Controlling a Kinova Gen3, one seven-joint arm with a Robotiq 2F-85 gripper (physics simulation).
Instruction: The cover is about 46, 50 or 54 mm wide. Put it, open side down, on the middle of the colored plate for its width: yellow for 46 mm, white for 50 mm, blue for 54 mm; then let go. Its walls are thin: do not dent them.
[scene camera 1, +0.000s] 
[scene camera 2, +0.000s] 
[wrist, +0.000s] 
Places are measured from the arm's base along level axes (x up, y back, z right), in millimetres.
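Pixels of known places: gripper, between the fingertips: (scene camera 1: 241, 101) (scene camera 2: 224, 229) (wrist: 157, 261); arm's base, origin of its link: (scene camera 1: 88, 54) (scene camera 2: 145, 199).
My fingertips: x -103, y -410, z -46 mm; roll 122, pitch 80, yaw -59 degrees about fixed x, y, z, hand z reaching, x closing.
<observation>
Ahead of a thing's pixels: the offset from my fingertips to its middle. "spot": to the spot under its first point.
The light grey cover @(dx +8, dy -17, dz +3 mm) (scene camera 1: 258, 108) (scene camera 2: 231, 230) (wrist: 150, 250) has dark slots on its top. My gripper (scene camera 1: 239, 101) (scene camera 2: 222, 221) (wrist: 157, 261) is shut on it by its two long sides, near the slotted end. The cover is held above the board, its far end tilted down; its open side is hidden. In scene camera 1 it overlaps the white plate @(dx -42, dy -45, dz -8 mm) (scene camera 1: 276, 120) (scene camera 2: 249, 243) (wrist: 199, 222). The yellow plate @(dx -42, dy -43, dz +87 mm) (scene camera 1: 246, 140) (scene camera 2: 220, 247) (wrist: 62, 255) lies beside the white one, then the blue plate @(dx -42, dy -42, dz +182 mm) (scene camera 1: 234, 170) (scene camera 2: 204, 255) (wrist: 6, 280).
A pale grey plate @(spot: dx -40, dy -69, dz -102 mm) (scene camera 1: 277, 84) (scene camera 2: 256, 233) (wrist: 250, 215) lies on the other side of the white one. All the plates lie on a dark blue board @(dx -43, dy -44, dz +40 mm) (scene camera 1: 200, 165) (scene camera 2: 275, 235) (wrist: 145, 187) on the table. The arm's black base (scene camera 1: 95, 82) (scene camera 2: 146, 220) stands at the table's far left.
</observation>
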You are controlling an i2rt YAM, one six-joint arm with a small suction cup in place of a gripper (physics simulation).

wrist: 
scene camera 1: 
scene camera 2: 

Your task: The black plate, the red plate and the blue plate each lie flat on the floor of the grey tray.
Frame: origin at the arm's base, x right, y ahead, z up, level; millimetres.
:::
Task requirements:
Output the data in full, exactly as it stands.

Result below:
Controlling a Kinova Gen3, one seven-joint arm with a Robotiq 2F-85 gripper (physics simulation).
Instruction: The cover is about 46, 50 or 54 mm wide. Put it, open side down, on the middle of the colored plate for its width: yellow for 46 mm, white for 50 mm, blue for 54 mm; then let go. Its walls are thin: do not dent them.
[scene camera 1, +0.000s] 
[scene camera 2, +0.000s] 
[wrist, +0.000s] 
Places are measured from the arm's base along level axes (x up, y back, z right), in millimetres.
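Pixels of known places: gripper, between the fingertips: (scene camera 1: 241, 101) (scene camera 2: 224, 229) (wrist: 157, 261); arm's base, origin of its link: (scene camera 1: 88, 54) (scene camera 2: 145, 199).
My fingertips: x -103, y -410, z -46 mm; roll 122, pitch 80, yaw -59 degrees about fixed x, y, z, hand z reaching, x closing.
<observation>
Ahead of a thing's pixels: the offset from my fingertips to its middle. "spot": to the spot under its first point.
The light grey cover @(dx +8, dy -17, dz +3 mm) (scene camera 1: 258, 108) (scene camera 2: 231, 230) (wrist: 150, 250) has dark slots on its top. My gripper (scene camera 1: 239, 101) (scene camera 2: 222, 221) (wrist: 157, 261) is shut on it by its two long sides, near the slotted end. The cover is held above the board, its far end tilted down; its open side is hidden. In scene camera 1 it overlaps the white plate @(dx -42, dy -45, dz -8 mm) (scene camera 1: 276, 120) (scene camera 2: 249, 243) (wrist: 199, 222). The yellow plate @(dx -42, dy -43, dz +87 mm) (scene camera 1: 246, 140) (scene camera 2: 220, 247) (wrist: 62, 255) lies beside the white one, then the blue plate @(dx -42, dy -42, dz +182 mm) (scene camera 1: 234, 170) (scene camera 2: 204, 255) (wrist: 6, 280).
A pale grey plate @(spot: dx -40, dy -69, dz -102 mm) (scene camera 1: 277, 84) (scene camera 2: 256, 233) (wrist: 250, 215) lies on the other side of the white one. All the plates lie on a dark blue board @(dx -43, dy -44, dz +40 mm) (scene camera 1: 200, 165) (scene camera 2: 275, 235) (wrist: 145, 187) on the table. The arm's black base (scene camera 1: 95, 82) (scene camera 2: 146, 220) stands at the table's far left.
</observation>
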You are controlling an i2rt YAM, one six-joint arm with a small suction cup in place of a gripper (physics simulation).

wrist: 
scene camera 1: 
scene camera 2: 

Your task: The black plate, the red plate and the blue plate each lie flat on the floor of the grey tray.
Frame: origin at the arm's base, x right, y ahead, z up, level; millimetres.

The work on this exercise is finished.